Fitness and Health is not something you should try. It’s a long individual process that you should personalized. Being skinny, the number on the scale, the way you compare yourself to others is not how you do it. Finding a trustworthy source of information (believe me, your TV set is not) is worth the investment. Find a way you believe in and give it a fair chance. It’s not going to happen in a matter of weeks. Give yourself time.
Fit is not only being able to do jumping jacks or lifting pink weights. It’s not only how well your clothes fit. It’s not only about having abs. Fit should FEEL strong, healthy, passionate, loving life, confident, able to workout and play hard, sleep well, eat well, think well…
But you can’t seem to find the time you say?
Are you fooling yourself into thinking that you are busy? Being Busy and being productive are two very different things. Busy is doing things that could wait but easy to do so you choose them first. Being productive is often doing THE thing that needs the most attention and that can lead you closer to greater goals, but often, they are more challenging and draining to do. What to do about it?
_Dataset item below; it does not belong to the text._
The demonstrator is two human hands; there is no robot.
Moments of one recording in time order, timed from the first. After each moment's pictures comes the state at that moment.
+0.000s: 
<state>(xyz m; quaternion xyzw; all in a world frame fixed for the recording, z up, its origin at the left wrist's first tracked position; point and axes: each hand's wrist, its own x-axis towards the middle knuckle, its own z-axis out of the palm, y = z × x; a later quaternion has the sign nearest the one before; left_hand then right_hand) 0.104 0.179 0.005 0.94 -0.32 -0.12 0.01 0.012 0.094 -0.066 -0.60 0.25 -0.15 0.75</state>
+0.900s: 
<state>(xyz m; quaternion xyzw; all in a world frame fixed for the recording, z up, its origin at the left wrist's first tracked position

Motivation meters are often full in the morning, so the first thing you should do in your day is THE most important thing that will lead you closer to your goal or project’s end. That is being productive and then, get busy for the rest of the day.
You don’t know where to start?
Any road trip you take, you need a plan from where you start to where you want to go. First thing that needs to be done is to have your bodyfat measured. Unfortunately, most people can’t or won’t take measurements, like their body fat for instance because they are scared shitless of the present reality they got themselves into, which is the actual state of their present shape. They are as scared as people who won’t go to the doctor when they are suspecting a possible problem.
Another problem is also the fact that some trainers don’t believe in taking bodyfat. Yes, you read that right. What I understand when I hear things like this is that the actual trainer is scared of his abilities, scared of not putting money where his mouth is, proving that he can get results. What if the client doesn’t get what he wants? He won’t renew or just will not come anymore. He will lose that client because he does not see results. Before anything, ask for a clear plan, ask questions, only then, you’ll get the right answers.
But what is the point, all you want is to lose weight…
The problem is that losing weight does not mean a “healthier” body. It’s fine to lose weight but when you know you lost bodyfat you can at least say that the job is being done. If you lose the fat, you are losing dead weight. Only having the scale as a marker can’t give you the real picture of what is actually being lost. On top of that, it often leads to an unhealthy habit that I wish to eradicate from everyone’s morning ritual.
Weighing your fatness every morning is madness. Your weight can fluctuate as much as 10 pounds over the course of a week, even days. So if you are anal about how much you weigh, than you are just feeding the psychological roller coaster ride. Imagine weighing 5 pounds heavier after 4 good days of dieting and thinking that you lost at least a good amount of weight, and BAM! You gained! Get on the scale once a week, same time, same scale, same day. Pick a day and stick with it. What is my best advice? Forget about the scale, and get your bodyfat done at least once a month by a professional. Well worth the investment and less uncertainty.
Meal frequency might be more important than you think.
In the Journal of Physiology and behavior, they demonstrated that; •Changes in meal timing influence obesity and success of weight loss therapy. •Unusual feeding time can induce a disruption of the circadian system. •Digestive enzymes express in a circadian manner and are synchronized by food. •Feeding is the source of energy for adipose tissue. The time of feeding is decisive. •Clock genes are important in meal timing by changes in circadian control of hunger.
Get organized, plan your day in advance. You should know when you can eat during your day. Plan your day around your feeding time. Sure, it sounds a bit crazy, but getting the results you want needs a little bit more effort than eating on the go.
Enjoy your week, keep the great work going.